• **Task to carry out**: Repeat every line of the material, character for character.

• **Entries shown**:
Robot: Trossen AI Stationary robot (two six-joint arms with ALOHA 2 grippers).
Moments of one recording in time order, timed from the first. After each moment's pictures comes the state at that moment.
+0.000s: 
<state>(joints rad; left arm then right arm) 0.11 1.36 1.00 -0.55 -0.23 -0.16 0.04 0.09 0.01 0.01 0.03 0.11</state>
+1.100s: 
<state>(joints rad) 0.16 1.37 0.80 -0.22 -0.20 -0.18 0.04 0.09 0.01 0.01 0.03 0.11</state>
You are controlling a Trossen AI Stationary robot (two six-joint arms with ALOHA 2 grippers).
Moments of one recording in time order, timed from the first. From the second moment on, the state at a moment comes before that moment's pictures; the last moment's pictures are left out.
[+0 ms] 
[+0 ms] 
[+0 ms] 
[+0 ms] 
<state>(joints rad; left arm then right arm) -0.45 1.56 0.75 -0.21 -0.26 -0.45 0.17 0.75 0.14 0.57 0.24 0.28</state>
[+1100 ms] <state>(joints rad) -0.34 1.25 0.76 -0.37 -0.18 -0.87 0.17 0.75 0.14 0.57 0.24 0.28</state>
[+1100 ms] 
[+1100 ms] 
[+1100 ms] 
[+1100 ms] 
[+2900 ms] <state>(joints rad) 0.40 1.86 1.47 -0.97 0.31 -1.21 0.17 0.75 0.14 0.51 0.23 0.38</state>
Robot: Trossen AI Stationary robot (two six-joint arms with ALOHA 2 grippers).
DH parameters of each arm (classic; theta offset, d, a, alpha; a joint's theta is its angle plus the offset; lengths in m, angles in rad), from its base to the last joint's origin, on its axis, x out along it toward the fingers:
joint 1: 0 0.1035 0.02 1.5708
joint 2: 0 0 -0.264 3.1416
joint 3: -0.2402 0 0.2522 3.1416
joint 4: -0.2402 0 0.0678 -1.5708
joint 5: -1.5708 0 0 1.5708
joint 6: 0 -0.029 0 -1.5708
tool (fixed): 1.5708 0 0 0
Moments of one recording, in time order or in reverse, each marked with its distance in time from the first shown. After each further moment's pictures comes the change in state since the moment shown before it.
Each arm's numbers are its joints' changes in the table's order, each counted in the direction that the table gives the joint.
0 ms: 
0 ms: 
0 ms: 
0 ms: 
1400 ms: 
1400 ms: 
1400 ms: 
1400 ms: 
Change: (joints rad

• **Problem solution**:
Robot: Trossen AI Stationary robot (two six-joint arms with ALOHA 2 grippers).
Moments of one recording in time order, timed from the first. After each moment's pictures comes the state at that moment.
+0.000s: 
<state>(joints rad; left arm then right arm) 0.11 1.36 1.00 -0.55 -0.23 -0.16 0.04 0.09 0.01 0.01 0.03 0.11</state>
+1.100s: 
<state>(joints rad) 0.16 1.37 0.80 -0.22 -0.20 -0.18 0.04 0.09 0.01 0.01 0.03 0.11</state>
You are controlling a Trossen AI Stationary robot (two six-joint arms with ALOHA 2 grippers).
Moments of one recording in time order, timed from the first. From the second moment on, the state at a moment comes before that moment's pictures; the last moment's pictures are left out.
[+0 ms] 
[+0 ms] 
[+0 ms] 
[+0 ms] 
<state>(joints rad; left arm then right arm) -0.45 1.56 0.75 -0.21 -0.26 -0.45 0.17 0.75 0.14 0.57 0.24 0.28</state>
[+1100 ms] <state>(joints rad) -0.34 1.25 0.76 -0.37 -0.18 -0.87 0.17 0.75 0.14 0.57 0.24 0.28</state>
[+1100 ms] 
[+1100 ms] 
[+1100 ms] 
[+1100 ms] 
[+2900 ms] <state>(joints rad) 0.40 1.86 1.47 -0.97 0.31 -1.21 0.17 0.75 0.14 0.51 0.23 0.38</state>
Robot: Trossen AI Stationary robot (two six-joint arms with ALOHA 2 grippers).
DH parameters of each arm (classic; theta offset, d, a, alpha; a joint's theta is its angle plus the offset; lengths in m, angles in rad), from its base to the last joint's origin, on its axis, x out along it toward the fingers:
joint 1: 0 0.1035 0.02 1.5708
joint 2: 0 0 -0.264 3.1416
joint 3: -0.2402 0 0.2522 3.1416
joint 4: -0.2402 0 0.0678 -1.5708
joint 5: -1.5708 0 0 1.5708
joint 6: 0 -0.029 0 -1.5708
tool (fixed): 1.5708 0 0 0
Moments of one recording, in time order or in reverse, each marked with its distance in time from the first shown. After each further moment's pictures comes the change in state since the moment shown before it.
Each arm's numbers are its joints' changes in the table's order, each counted in the direction that the table gives the joint.
0 ms: 
0 ms: 
0 ms: 
0 ms: 
1400 ms: 
1400 ms: 
1400 ms: 
1400 ms: 
Change: (joints rad

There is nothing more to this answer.